French startup ZML released free tool to accelerate AI inference on any chips
French startup ZML, backed by Turing Award laureate Yann LeCun, released a free tool ZML/LLMD for accelerating language model inference across a wide range of AI chips. The software reduces operating costs for running AI in production and breaks vendor lock-in, particularly with NVIDIA. Relevant for teams using AMD, Intel, and other accelerators.
AI-processed from TechCrunch; edited by Hamidun News
French startup ZML on July 8, 2026, opened free access to ZML/LLMD — a software tool for accelerating AI model inference across a wide range of hardware accelerators. The project is supported by Yann LeCun — a Turing Award laureate and Chief AI Scientist at Meta.
What ZML/LLMD Can Do
ZML/LLMD is a software layer that enables running language models faster and cheaper regardless of chip manufacturer. Cross-platform compatibility is the key advantage here: today's inference tool market is heavily skewed toward NVIDIA. Popular libraries — TensorRT-LLM, CUDA-oriented vLLM builds — are optimized by default for the "green" manufacturer's GPUs. Teams using AMD, Intel Gaudi, AWS Trainium, and other accelerators are forced to either tolerate lower performance or spend engineering resources on their own stack adaptation.

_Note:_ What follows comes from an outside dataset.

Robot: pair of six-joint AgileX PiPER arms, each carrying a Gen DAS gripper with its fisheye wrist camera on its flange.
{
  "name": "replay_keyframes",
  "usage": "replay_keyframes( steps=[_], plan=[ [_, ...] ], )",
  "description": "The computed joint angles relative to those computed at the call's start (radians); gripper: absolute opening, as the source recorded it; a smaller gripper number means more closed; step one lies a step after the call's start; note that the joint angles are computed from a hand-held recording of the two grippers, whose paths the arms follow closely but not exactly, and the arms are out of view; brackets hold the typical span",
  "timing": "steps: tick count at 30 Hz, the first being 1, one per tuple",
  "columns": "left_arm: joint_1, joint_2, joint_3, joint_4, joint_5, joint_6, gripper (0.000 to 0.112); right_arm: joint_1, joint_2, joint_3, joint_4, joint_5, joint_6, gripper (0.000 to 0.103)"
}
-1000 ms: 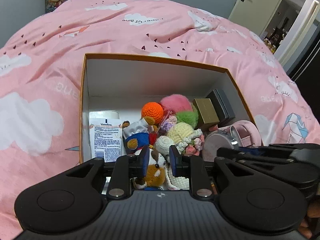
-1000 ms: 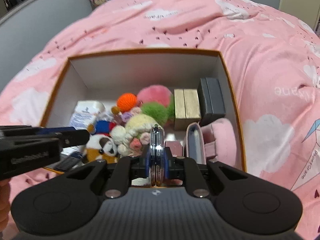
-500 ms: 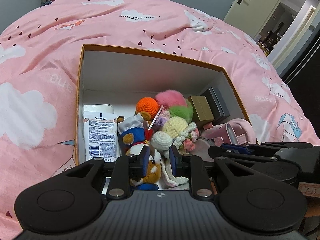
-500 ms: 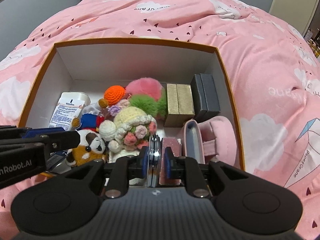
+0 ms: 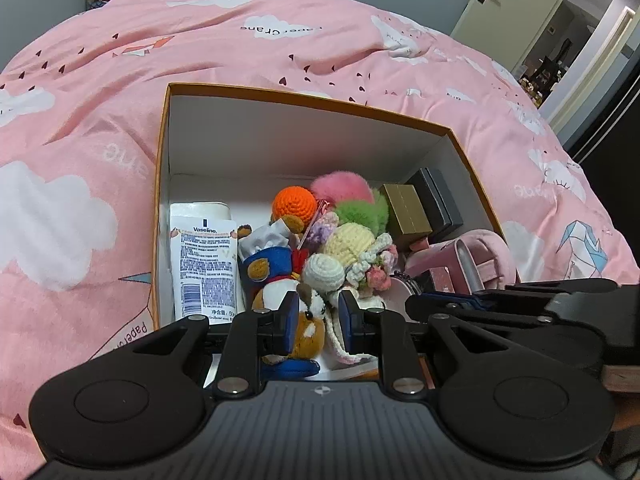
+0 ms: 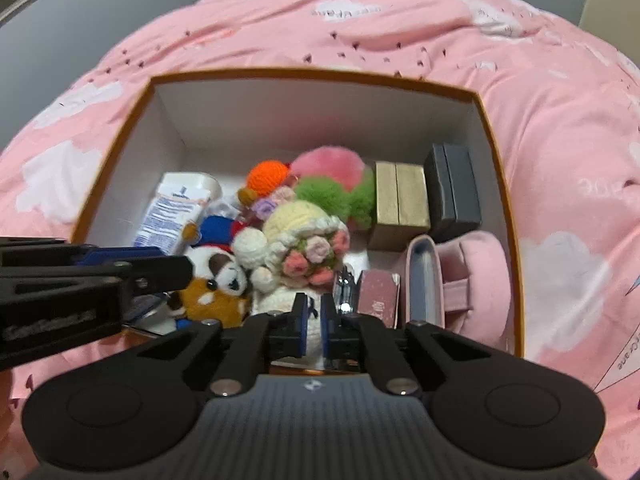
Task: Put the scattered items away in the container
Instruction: 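Lower the round mirror edge-first into the box with the right gripper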
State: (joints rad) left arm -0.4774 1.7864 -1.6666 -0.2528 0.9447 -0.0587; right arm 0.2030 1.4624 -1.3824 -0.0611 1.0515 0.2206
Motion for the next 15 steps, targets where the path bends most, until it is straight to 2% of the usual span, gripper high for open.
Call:
replay_keyframes(
  steps=[7, 10, 11, 12, 14, 15],
  plan=[
    [-0.02, 0.007, -0.018, 0.048, 0.024, -0.034, 0.023, -0.039, -0.019, 0.031, 0.047, -0.026, -0.026, 0.008],
    [-0.034, 0.007, -0.027, 0.071, 0.031, -0.049, 0.024, -0.054, -0.06, 0.057, 0.064, -0.047, -0.049, 0.011],
    [-0.038, 0.006, -0.03, 0.079, 0.034, -0.053, 0.024, -0.061, -0.08, 0.072, 0.068, -0.062, -0.056, 0.015],
    [-0.043, 0.004, -0.032, 0.088, 0.036, -0.059, 0.025, -0.072, -0.104, 0.087, 0.077, -0.078, -0.065, 0.027],
    [-0.056, 0.0, -0.037, 0.115, 0.042, -0.077, 0.027, -0.102, -0.146, 0.115, 0.107, -0.109, -0.089, 0.039],
    [-0.064, 0.0, -0.043, 0.131, 0.046, -0.087, 0.029, -0.119, -0.17, 0.129, 0.127, -0.127, -0.109, 0.04]
  ],
)
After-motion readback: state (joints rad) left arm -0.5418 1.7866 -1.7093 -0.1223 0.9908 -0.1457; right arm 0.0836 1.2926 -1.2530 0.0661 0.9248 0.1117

ZML/LLMD positions itself as a single tool that works equally well on different hardware and reduces the cost of running AI products in production.
- Product: ZML/LLMD — optimization layer for LLM inference
- License: free (free to use)
- Coverage: wide range of AI chips from different manufacturers
- Goal: reduce operational costs of inference in production
Why LeCun's Name Changes Perception of the Startup
Yann LeCun is one of the three Turing Award laureates of 2018 (along with Geoffrey Hinton and Yoshua Bengio) and has been Meta's Chief AI Scientist since 2018. His work on convolutional neural networks became the foundation for modern computer vision and laid the groundwork for the current wave of deep learning.

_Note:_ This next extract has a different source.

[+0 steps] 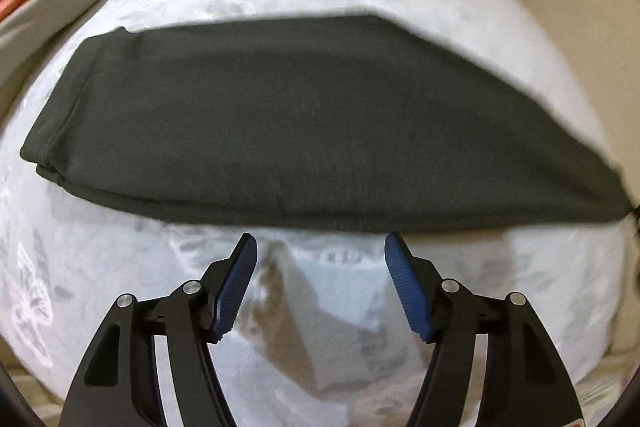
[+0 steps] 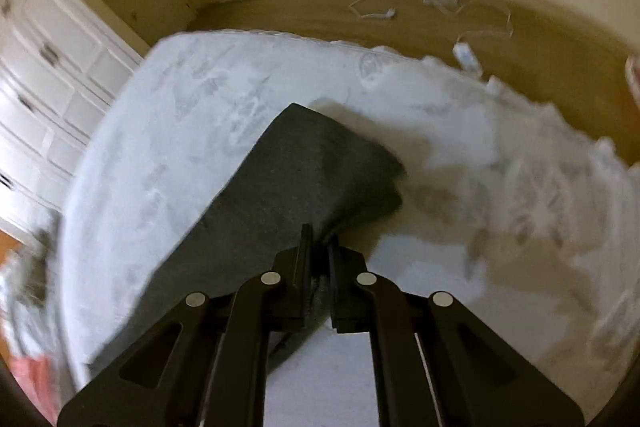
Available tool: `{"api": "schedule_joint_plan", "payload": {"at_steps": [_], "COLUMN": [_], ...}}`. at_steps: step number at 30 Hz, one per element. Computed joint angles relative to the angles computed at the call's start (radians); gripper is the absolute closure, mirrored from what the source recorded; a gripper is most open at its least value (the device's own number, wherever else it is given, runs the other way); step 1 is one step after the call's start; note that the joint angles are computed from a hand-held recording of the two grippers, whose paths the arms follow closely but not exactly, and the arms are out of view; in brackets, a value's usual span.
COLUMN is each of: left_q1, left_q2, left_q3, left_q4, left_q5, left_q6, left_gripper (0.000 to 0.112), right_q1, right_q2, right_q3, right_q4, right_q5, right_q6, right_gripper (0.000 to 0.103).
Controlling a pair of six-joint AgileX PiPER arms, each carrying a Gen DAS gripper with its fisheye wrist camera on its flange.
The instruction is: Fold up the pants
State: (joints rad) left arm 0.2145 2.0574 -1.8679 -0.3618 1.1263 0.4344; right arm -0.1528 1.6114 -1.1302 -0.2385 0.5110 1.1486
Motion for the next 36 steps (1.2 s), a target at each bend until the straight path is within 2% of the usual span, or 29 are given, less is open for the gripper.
{"api": "schedule_joint_plan", "payload": {"at_steps": [1, 3, 4, 6, 7, 8, 10, 14, 17, 20, 23, 27, 30, 33, 34, 36], "left_q1": [0.009, 0.013, 0.007, -0.019, -0.032, -0.049, -0.096, -0.155, -0.171, -0.178, -0.158, -0.119, -0.119, -0.129, -0.133, -0.134], "left_q2": [0.0, -0.004, -0.009, -0.027, -0.027, -0.037, -0.063, -0.067, -0.082, -0.086, -0.053, 0.002, 0.002, 0.002, 0.002, -0.002], "left_q3": [-0.011, -0.028, -0.028, -0.01, -0.015, -0.001, 0.048, 0.062, 0.102, 0.124, 0.076, -0.016, -0.018, -0.012, -0.009, 0.001], "left_q4": [-0.027, -0.059, -0.062, -0.033, -0.017, 0.003, 0.062, 0.105, 0.126, 0.154, 0.13, 0.056, 0.064, 0.091, 0.103, 0.124], "left_q5": [0.002, -0.007, -0.021, -0.067, -0.078, -0.104, -0.169, -0.201, -0.232, -0.239, -0.183, -0.081, -0.084, -0.091, -0.092, -0.101], "left_q6": [0.004, -0.002, -0.011, -0.03, -0.036, -0.04, -0.071, -0.104, -0.095, -0.102, -0.109, -0.113, -0.116, -0.128, -0.132, -0.142], "left_gripper": [0.048, 0.047, 0.046, 0.046, 0.045, 0.045, 0.043, 0.038, 0.037, 0.036, 0.036, 0.036, 0.036, 0.036, 0.036, 0.036], "right_q1": [0.007, 0.087, 0.128, 0.252, 0.336, 0.386, 0.482, 0.567, 0.596, 0.572, 0.543, 0.577, 0.6, 0.596, 0.587, 0.581], "right_q2": [0.003, 0.022, 0.022, 0.037, 0.043, 0.034, 0.06, 0.195, 0.296, 0.376, 0.443, 0.441, 0.471, 0.492, 0.493, 0.48], "right_q3": [-0.02, -0.102, -0.125, -0.197, -0.223, -0.218, -0.233, -0.34, -0.438, -0.527, -0.588, -0.585, -0.615, -0.623, -0.636, -0.648], "right_q4": [-0.02, -0.176, -0.239, -0.356, -0.408, -0.419, -0.349, -0.121, -0.022, 0.096, 0.184, 0.244, 0.208, 0.202, 0.242, 0.332], "right_q5": [0.036, 0.205, 0.258, 0.36, 0.366, 0.331, 0.203, 0.124, 0.146, 0.165, 0.189, 0.174, 0.199, 0.202, 0.213, 0.24], "right_q6": [0.007, 0.082, 0.097, 0.028, -0.031, -0.091, -0.29, -0.64, -0.792, -0.918, -1.003, -1.092, -1.068, -1.038, -1.057, -1.136], "right_gripper": [0.093, 0.091, 0.091, 0.085, 0.073, 0.063, 0.064, 0.064, 0.064, 0.064, 0.067, 0.067, 0.067, 0.072, 0.087, 0.099]}}
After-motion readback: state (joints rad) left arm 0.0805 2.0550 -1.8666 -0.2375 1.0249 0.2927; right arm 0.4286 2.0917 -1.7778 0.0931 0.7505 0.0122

LeCun's public support is a signal to the market and investors: ZML has at least attracted the attention of top-level researchers. For developers who haven't yet heard of the startup, such a name among supporters significantly lowers the barrier of distrust toward the new tool.

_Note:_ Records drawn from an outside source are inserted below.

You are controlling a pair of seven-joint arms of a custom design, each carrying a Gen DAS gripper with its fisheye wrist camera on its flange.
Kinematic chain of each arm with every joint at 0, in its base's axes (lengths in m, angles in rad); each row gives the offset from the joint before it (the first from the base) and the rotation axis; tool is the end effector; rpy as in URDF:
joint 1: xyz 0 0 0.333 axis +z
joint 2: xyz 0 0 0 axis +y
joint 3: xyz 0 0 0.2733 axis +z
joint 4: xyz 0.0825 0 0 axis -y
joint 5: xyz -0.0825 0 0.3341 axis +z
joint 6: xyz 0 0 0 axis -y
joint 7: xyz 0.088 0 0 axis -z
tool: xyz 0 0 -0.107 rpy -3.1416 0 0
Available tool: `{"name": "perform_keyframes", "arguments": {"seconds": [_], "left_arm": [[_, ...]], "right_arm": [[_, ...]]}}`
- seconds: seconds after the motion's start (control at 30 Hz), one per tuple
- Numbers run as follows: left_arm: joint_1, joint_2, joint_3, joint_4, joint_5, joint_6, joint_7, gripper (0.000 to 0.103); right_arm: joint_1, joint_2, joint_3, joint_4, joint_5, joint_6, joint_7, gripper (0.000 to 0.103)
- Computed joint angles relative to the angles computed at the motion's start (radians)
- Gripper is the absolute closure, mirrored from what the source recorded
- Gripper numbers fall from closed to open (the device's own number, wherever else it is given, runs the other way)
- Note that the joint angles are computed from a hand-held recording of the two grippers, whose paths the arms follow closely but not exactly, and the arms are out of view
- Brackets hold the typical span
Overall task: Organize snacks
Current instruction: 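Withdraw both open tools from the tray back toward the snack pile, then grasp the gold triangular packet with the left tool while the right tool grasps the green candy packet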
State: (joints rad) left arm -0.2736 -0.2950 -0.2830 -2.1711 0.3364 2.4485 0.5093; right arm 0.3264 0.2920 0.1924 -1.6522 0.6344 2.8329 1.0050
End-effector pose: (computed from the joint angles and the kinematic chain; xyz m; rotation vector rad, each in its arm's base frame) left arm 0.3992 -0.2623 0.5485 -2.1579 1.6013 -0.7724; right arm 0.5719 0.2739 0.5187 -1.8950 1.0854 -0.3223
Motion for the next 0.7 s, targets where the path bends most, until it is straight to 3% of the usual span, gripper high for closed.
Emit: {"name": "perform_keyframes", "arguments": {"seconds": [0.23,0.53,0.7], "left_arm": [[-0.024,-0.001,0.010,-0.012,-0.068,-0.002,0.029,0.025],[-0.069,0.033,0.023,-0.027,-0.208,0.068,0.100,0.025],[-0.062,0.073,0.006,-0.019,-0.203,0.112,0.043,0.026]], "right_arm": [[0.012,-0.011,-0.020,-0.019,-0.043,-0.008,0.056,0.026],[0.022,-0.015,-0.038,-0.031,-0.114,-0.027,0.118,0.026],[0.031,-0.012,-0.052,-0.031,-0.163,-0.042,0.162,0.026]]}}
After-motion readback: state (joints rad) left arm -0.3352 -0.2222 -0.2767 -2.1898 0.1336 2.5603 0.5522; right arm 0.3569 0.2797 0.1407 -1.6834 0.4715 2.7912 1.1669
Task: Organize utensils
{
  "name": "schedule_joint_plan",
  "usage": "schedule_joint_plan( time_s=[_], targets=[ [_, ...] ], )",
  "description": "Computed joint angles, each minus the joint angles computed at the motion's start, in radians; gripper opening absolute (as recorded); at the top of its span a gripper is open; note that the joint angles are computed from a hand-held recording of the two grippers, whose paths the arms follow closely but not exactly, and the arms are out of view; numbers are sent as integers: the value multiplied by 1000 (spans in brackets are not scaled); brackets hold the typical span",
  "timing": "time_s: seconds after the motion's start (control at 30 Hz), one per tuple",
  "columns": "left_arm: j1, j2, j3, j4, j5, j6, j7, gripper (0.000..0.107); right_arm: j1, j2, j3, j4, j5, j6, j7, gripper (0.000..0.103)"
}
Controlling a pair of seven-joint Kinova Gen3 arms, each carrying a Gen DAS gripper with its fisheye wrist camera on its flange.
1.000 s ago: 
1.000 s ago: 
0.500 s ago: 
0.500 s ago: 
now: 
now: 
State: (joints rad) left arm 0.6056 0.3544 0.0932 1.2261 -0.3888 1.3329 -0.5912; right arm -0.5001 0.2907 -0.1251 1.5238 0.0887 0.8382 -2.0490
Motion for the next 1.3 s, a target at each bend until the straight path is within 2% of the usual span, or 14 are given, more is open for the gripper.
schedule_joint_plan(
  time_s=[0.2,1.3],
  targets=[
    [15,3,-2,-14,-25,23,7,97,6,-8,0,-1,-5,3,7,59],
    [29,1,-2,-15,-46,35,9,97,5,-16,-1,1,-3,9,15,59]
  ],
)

Context: Why Inference Costs More Than Training
For most AI products in mature production, inference costs — literally for model responses to millions of requests — have long exceeded training costs. According to industry estimates, the cost ratio is shifting toward 10 to 90 in favor of inference. This is why optimizing the speed and cost of running models is one of the most competitive niches in AI infrastructure in 2026.
Cross-chip compatibility of ZML/LLMD potentially gives companies leverage in negotiations with vendors and reduces risks of vendor lock-in.
What This Means
ZML/LLMD addresses a real market pain point: operational inference costs grow alongside AI product scale. A free distribution model lowers the barrier to entry and can attract a broad engineering community. How much the tool outperforms specialized solutions for specific hardware will be shown by independent benchmarks as the user base grows.
*Meta is recognized as an extremist organization and banned in Russia.